Task item: Return the listing in full and exactly, but without a single picture.

*****

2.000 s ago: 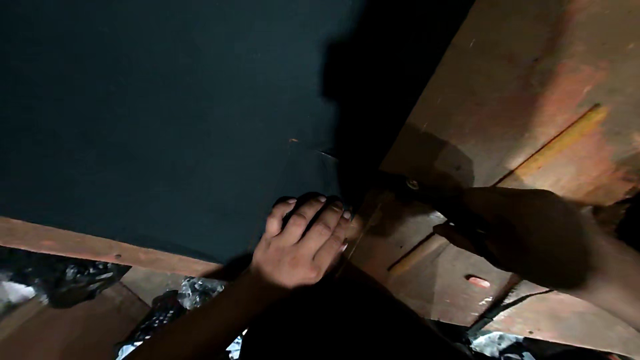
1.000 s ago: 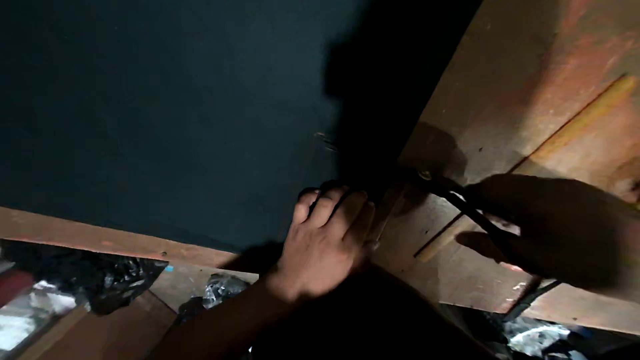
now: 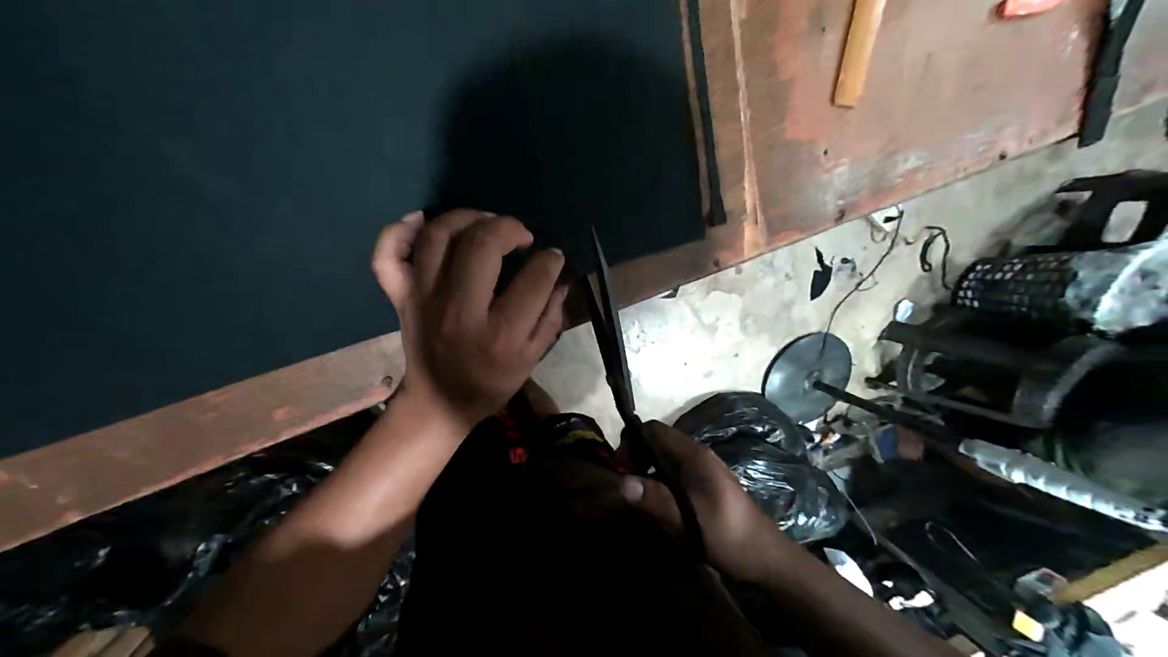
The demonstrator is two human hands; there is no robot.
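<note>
A large sheet of dark fabric [image 3: 219, 182] lies over the wooden table, its lower edge close to the table's front edge. My left hand [image 3: 474, 301] rests at that edge with curled fingers; they appear to pinch the fabric, though the fingertips are partly hidden. To its right, my right hand [image 3: 684, 493] holds a pair of dark scissors [image 3: 613, 338] by the handles. The blades are slightly apart and point up toward the fabric edge, beside my left fingers. A narrow dark strip [image 3: 707, 128] lies along the fabric's right side.
On the reddish wooden table [image 3: 912, 128] lies a flat wooden stick [image 3: 860, 55], with a dark strap [image 3: 1100, 100] farther right. Below are black plastic bags [image 3: 757, 456], a round metal disc [image 3: 808, 376] on a rod, and a black mesh-sided object [image 3: 1017, 283].
The view has shifted strongly, showing more floor. My right hand and the scissors have moved from the table right of the fabric to its front edge, below and beside my left hand.
</note>
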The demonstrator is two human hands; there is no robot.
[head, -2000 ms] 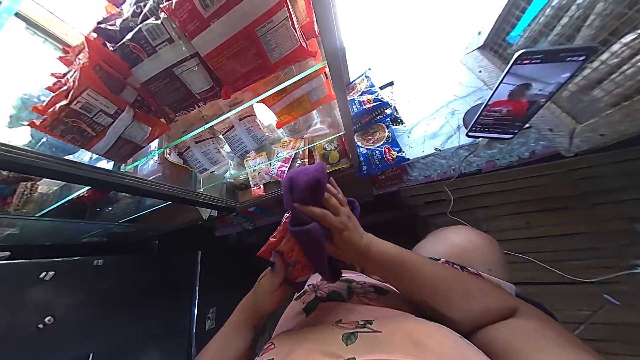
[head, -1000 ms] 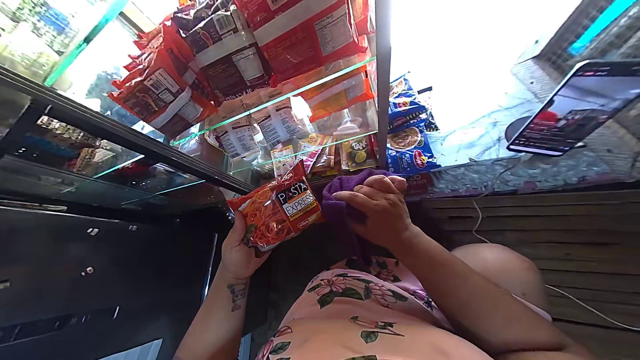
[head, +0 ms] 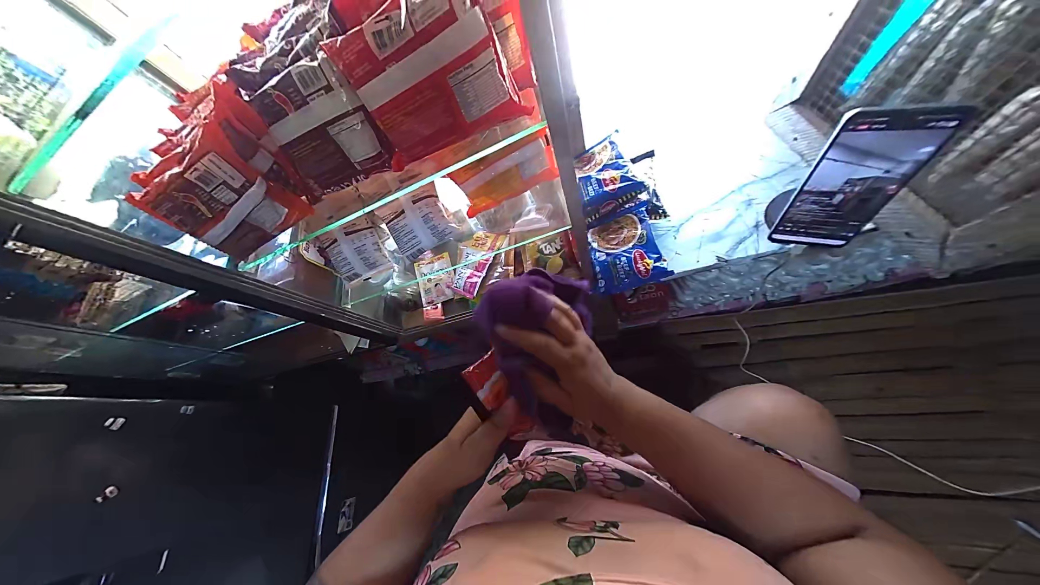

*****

Answer section:
2.000 s ago: 
1.000 s ago: 
now: 
The demonstrator is two human hands; there is no robot.
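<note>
A large sheet of dark fabric [image 3: 219, 182] lies over the wooden table, its lower edge close to the table's front edge. My left hand [image 3: 474, 301] rests at that edge with curled fingers; they appear to pinch the fabric, though the fingertips are partly hidden. To its right, my right hand [image 3: 684, 493] holds a pair of dark scissors [image 3: 613, 338] by the handles. The blades are slightly apart and point up toward the fabric edge, beside my left fingers. A narrow dark strip [image 3: 707, 128] lies along the fabric's right side.
On the reddish wooden table [image 3: 912, 128] lies a flat wooden stick [image 3: 860, 55], with a dark strap [image 3: 1100, 100] farther right. Below are black plastic bags [image 3: 757, 456], a round metal disc [image 3: 808, 376] on a rod, and a black mesh-sided object [image 3: 1017, 283].
The view has shifted strongly, showing more floor. My right hand and the scissors have moved from the table right of the fabric to its front edge, below and beside my left hand.
</note>
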The demonstrator is two human hands; there is no robot.
[head, -2000 ms] 
[head, -1000 ms] 
[head, +0 ms] 

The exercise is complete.